L’appel de 70 présidents d’établissements d’enseignement supérieur : « Les universités ne doivent pas être instrumentalisées à des fins politiques »
Tribune publiée dans Le Monde, le 25 avril 2024.
Dans le contexte de la recrudescence d’actes et de paroles antisémites, pas un jour ne passe sans que les universités ne soient montrées du doigt, accusées tantôt de laxisme, tantôt de censure, sans que jamais ou presque on ne regarde la situation comme elle doit l’être, au regard du droit dans un pays démocratique.
S’agissant d’un prétendu laxisme, ainsi que France Universités l’a récemment rappelé, affirmer que les universités ne combattent pas l’antisémitisme relève de la propagande. C’est un mensonge que de dire que les présidentes et présidents d’établissements d’enseignement supérieur sont dans le déni quant à ce fléau qui constitue d’abord un délit. Ils ont à leur disposition plusieurs outils, dont ils ne manquent pas de se saisir : le signalement au procureur de la République via l’article 40 du code de procédure pénale, le dépôt de plainte, ainsi que le recours à des mesures disciplinaires. Contrairement à ce qu’avancent certains dont la connaissance de la chose universitaire semble très restreinte et qui devraient eux-mêmes signaler au procureur de la République les dossiers qu’ils prétendent détenir, les présidentes et présidents d’universités pratiquent la tolérance zéro face aux violences et aux discriminations, de quelque nature qu’elles soient.
L’université est indépendante de toute emprise
S’agissant d’une prétendue censure, les accusations sont tout aussi fausses. Elles sont abjectes dès lors qu’un président est comparé à un collaborateur du régime nazi. Force est de constater qu’aujourd’hui, la polémique est reine dans nos sociétés, et que les lieux et contextes de débat éclairé sont de plus en plus rares. Cette évolution désastreuse, dont la dynamique semble malheureusement s’aggraver, est très préoccupante en démocratie puisque, par essence, le débat contradictoire en constitue l’un des fondements.

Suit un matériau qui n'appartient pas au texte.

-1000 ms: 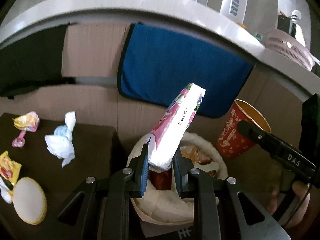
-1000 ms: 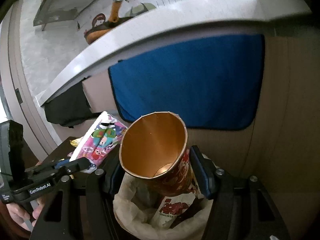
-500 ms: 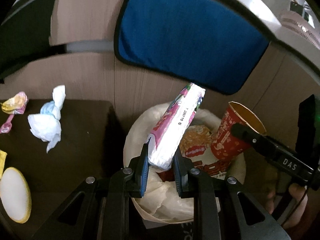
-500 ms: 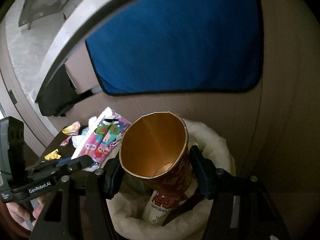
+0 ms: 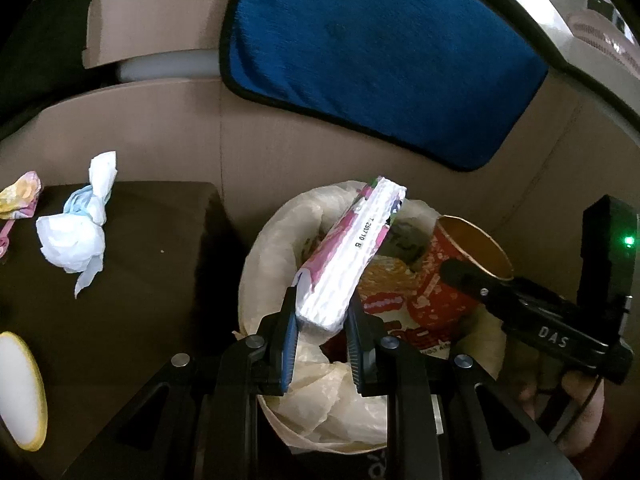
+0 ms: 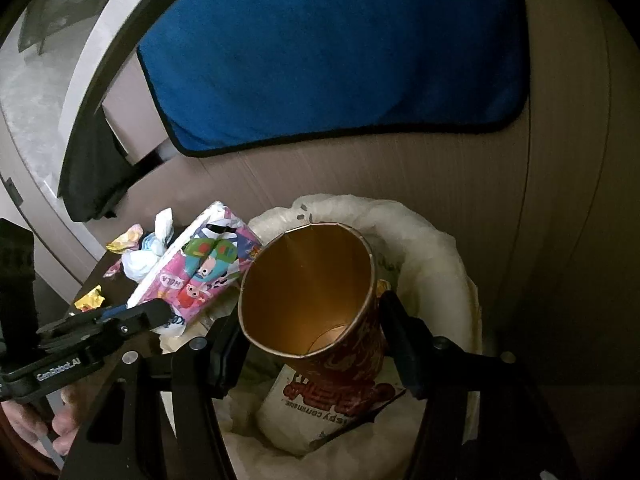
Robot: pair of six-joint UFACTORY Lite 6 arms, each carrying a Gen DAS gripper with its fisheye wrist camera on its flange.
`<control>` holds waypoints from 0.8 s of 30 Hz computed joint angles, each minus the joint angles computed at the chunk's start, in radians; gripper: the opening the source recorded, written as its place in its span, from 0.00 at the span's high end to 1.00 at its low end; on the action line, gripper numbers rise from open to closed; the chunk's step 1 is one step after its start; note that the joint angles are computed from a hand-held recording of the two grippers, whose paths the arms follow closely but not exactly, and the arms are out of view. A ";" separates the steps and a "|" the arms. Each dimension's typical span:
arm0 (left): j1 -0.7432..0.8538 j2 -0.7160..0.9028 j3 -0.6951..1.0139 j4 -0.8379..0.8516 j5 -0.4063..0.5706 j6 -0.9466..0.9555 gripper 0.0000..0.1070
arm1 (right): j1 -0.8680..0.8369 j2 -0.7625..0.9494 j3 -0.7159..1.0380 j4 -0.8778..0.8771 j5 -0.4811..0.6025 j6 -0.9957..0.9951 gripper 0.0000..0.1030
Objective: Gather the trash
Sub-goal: 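Open both tools to drop the pack and red cup into the bin, then move both tools back over the remaining trash on the table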
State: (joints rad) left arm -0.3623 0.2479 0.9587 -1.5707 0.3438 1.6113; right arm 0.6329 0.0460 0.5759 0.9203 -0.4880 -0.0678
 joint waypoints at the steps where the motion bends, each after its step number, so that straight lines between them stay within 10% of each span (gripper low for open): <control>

Or, l’université, qui accueille chaque année des milliers de conférences publiques et colloques scientifiques, est l’une des rares institutions à offrir un tel cadre d’échanges et de discussions. Rappelons que le code de l’éducation dispose que « le service public de l’enseignement supérieur est laïque et indépendant de toute emprise politique, économique, religieuse ou idéologique », qu’« il tend à l’objectivité du savoir » et qu’il « respecte la diversité des opinions ». Il doit également « garantir à l’enseignement et à la recherche leurs possibilités de libre développement scientifique, créateur et critique ». Et c’est peut-être précisément en raison de ces prérogatives que l’université est attaquée par celles ou ceux dont la pensée se réduit à la provocation et à l’outrance.
Tout débat doit pouvoir se tenir dans des conditions de sérénité, d’information éclairée, mais également de sécurité des personnes présentes. Lorsque ces conditions ne sont pas réunies, chaque présidente et président d’université peut légitimement décider d’annuler ou de reporter un événement. C’est toujours à regret. Mais pas plus que dans le reste de la société, la violence, sous aucune forme que ce soit, n’a sa place sur un campus ou dans un amphi. Pour le dire autrement, faire vivre le débat suppose qu’il soit protégé. À charge, pour les organisateurs de tels débats, d’apprendre à les maîtriser et de ne pas jeter l’anathème sur d’éventuels contradicteurs en tirant prétexte de leur religion, de leur culture ou de leur origine, réelle ou supposée. Il est de la responsabilité des présidentes et des présidents de veiller à ce que de telles conditions soient respectées.
Exercer pleinement cette responsabilité implique d’en avoir les moyens. Or, l’université française doit aujourd’hui se battre pour son autonomie, qui doit être préservée et même confortée. Et si les décisions des présidentes et présidents peuvent être contestées devant les juridictions administratives, elles n’ont en revanche pas à leur être dictées.
L’université a aujourd’hui précisément besoin de se voir renforcée et soutenue, en tant qu’institution, pour être plus efficace dans l’accomplissement des rôles qui sont les siens, pour la jeunesse, pour la science et pour l’innovation. Lieux de formation, les établissements d’enseignement supérieur et de recherche sont aussi, et inséparablement, des lieux de construction et d’expression de la pensée critique. Ils sont à ce titre des bastions démocratiques et ils entendent le rester. Il y va également de l’image de la France dans le monde.